** What the exercise asks **
Using the records below, transcribe word for word the stretch from the line that contains "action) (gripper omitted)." through the line that contains "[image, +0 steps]", both end lines included, and nothing else.

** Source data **
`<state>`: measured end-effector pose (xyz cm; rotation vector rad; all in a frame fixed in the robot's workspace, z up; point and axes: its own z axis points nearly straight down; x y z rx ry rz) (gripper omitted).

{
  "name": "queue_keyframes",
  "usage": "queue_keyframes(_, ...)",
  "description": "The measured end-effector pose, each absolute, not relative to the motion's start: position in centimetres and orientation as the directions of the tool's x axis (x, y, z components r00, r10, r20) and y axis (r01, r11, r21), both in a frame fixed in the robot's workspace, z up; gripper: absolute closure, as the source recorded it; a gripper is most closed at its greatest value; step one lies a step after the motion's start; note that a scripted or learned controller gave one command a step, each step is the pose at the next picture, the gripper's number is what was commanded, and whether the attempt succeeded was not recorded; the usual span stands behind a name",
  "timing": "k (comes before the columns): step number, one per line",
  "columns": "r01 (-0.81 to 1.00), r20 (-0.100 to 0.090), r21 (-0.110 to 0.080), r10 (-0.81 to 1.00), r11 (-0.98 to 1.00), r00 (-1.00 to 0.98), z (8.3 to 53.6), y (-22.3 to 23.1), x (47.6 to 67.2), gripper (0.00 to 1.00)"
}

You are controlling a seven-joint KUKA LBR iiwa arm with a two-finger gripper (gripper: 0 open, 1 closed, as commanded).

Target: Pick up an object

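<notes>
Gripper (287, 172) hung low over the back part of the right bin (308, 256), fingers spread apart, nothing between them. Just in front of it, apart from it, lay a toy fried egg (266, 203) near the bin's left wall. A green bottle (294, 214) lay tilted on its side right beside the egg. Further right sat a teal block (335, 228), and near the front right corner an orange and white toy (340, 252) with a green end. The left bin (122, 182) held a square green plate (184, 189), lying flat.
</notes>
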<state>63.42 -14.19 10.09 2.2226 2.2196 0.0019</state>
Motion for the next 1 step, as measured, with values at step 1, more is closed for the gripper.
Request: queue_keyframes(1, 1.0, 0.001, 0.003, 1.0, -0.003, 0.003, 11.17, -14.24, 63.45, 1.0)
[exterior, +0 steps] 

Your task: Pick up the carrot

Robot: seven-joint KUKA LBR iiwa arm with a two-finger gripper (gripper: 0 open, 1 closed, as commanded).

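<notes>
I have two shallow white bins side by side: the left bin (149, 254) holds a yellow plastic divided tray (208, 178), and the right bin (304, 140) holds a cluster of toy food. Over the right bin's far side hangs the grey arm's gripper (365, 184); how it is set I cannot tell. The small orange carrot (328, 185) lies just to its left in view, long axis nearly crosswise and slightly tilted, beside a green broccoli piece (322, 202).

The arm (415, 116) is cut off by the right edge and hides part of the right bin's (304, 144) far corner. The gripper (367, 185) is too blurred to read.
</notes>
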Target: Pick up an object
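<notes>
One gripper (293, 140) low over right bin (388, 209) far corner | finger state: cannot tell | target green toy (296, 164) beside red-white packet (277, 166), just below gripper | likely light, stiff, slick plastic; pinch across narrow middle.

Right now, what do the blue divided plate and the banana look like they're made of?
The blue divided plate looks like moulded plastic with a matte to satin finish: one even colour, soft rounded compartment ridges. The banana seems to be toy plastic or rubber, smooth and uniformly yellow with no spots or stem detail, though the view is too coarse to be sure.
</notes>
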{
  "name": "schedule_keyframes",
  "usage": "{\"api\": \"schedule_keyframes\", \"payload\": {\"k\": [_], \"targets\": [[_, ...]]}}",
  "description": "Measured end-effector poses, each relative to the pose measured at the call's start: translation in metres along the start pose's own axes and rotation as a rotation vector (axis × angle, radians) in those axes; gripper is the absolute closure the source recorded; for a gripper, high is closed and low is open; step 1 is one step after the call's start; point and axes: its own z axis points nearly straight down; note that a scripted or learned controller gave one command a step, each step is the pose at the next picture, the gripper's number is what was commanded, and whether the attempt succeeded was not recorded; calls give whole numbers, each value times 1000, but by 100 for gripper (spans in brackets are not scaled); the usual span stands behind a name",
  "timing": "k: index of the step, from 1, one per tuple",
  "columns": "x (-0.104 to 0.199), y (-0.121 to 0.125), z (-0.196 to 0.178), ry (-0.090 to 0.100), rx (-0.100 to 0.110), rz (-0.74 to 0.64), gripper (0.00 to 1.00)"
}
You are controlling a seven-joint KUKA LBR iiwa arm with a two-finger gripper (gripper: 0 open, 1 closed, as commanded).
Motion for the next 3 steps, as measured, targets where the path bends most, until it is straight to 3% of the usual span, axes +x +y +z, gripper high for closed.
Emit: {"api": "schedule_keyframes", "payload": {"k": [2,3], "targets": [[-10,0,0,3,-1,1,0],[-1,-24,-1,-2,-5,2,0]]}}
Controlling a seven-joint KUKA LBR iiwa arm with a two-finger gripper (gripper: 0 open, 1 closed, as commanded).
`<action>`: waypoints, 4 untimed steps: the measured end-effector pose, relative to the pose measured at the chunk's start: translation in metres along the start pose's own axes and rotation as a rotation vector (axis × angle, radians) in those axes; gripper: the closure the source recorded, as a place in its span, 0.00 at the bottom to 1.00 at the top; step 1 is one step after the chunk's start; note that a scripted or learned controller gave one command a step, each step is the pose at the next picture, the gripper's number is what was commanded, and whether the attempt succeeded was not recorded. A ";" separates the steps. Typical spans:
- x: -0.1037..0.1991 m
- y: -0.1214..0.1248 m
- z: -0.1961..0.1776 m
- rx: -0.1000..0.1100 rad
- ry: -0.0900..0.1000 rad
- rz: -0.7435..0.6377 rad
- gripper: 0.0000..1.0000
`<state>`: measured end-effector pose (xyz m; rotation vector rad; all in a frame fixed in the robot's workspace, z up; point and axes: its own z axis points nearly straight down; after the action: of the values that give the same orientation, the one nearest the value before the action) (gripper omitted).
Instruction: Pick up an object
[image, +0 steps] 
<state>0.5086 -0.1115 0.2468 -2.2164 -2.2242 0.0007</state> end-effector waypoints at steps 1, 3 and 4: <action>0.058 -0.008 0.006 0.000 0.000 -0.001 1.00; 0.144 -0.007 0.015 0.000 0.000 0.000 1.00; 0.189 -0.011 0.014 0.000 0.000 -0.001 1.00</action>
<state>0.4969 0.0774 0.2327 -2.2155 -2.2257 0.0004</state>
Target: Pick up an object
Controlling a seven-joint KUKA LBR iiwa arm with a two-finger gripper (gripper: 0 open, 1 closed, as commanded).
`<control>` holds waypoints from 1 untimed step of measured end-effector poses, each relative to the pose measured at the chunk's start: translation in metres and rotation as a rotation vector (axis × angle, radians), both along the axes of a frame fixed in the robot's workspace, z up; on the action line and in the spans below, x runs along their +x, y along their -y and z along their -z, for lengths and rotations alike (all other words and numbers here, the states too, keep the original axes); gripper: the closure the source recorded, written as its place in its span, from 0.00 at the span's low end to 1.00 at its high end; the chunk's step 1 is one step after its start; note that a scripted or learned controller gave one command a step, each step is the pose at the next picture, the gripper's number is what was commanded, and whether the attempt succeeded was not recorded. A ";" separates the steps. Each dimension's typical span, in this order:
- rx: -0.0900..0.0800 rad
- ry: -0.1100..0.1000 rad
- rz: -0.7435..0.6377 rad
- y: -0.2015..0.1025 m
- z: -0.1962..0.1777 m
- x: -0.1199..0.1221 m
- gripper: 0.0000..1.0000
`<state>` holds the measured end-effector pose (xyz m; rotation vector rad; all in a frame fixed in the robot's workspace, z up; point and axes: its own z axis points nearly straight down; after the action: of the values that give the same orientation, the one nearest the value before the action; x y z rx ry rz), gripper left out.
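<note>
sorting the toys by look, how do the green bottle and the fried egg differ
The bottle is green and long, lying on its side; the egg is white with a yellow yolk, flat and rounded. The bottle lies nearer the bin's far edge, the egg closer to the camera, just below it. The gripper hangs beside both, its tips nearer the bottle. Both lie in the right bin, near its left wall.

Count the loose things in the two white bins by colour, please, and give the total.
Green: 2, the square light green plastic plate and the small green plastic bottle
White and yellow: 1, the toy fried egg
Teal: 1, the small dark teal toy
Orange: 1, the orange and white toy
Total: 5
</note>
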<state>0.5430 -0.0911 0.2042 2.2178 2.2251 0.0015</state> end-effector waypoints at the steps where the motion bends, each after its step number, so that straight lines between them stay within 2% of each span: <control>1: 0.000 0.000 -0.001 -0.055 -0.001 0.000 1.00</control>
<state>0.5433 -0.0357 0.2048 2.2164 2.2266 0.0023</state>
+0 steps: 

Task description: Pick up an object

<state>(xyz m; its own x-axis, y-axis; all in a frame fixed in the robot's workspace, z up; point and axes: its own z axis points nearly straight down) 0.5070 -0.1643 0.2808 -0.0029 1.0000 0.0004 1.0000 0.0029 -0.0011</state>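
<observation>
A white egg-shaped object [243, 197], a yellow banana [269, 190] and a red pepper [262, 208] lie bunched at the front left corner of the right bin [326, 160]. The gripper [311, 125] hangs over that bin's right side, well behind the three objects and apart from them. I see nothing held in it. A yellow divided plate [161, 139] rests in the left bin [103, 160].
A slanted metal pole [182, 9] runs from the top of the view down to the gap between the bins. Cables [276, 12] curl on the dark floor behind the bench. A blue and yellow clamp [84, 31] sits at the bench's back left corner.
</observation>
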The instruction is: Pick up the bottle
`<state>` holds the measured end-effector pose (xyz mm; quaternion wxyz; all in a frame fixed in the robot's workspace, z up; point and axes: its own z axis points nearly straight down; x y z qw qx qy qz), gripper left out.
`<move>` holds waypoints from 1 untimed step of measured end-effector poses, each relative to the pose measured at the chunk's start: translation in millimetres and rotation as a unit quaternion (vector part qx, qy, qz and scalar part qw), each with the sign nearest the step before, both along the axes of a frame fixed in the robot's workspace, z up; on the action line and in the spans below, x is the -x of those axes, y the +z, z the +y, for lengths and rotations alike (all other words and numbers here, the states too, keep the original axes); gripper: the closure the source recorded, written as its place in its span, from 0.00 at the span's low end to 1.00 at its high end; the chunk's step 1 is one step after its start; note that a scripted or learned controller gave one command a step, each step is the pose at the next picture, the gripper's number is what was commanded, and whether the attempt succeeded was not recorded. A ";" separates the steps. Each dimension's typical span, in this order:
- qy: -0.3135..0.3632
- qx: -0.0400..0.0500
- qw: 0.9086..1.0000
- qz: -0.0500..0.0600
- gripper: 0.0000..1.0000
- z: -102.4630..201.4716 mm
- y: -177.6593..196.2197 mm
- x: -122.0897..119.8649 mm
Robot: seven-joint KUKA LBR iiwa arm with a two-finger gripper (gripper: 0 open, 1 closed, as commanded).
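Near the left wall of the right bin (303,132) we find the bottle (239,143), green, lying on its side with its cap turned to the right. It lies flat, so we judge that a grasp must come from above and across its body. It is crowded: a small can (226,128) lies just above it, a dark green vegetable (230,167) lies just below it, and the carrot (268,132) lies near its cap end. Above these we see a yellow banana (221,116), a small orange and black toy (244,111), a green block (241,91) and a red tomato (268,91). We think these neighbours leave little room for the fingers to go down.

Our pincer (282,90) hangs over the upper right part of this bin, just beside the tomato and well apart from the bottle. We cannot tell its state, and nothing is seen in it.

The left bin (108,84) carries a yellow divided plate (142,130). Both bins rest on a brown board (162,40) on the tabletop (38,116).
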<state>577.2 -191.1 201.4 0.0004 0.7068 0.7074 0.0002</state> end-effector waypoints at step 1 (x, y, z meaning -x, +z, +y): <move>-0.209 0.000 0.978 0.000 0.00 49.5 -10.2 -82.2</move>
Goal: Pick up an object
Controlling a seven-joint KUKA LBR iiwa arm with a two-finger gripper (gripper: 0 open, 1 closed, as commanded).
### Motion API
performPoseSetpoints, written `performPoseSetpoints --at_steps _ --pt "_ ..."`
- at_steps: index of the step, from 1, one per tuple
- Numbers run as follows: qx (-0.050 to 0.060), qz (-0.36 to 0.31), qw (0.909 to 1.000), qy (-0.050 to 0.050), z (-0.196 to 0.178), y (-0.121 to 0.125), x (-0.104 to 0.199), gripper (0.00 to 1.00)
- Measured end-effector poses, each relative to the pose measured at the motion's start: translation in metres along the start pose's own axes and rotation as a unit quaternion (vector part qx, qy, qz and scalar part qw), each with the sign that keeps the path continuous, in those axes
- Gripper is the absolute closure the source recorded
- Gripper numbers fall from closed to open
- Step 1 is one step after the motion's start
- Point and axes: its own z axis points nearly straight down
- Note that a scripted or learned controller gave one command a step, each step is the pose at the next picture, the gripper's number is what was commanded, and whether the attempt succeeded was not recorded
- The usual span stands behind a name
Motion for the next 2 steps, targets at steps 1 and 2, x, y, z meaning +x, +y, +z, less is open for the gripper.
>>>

** Answer section **
`<state>`: measured end-effector pose (xyz m; rotation vector rad; all in a frame fixed in the robot's workspace, z up; point and axes: its own z axis points nearly straight down; after the action: of the values that give the same orientation, the one nearest the value before the action) (gripper omitted).
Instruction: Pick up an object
[image, +0 steps] 

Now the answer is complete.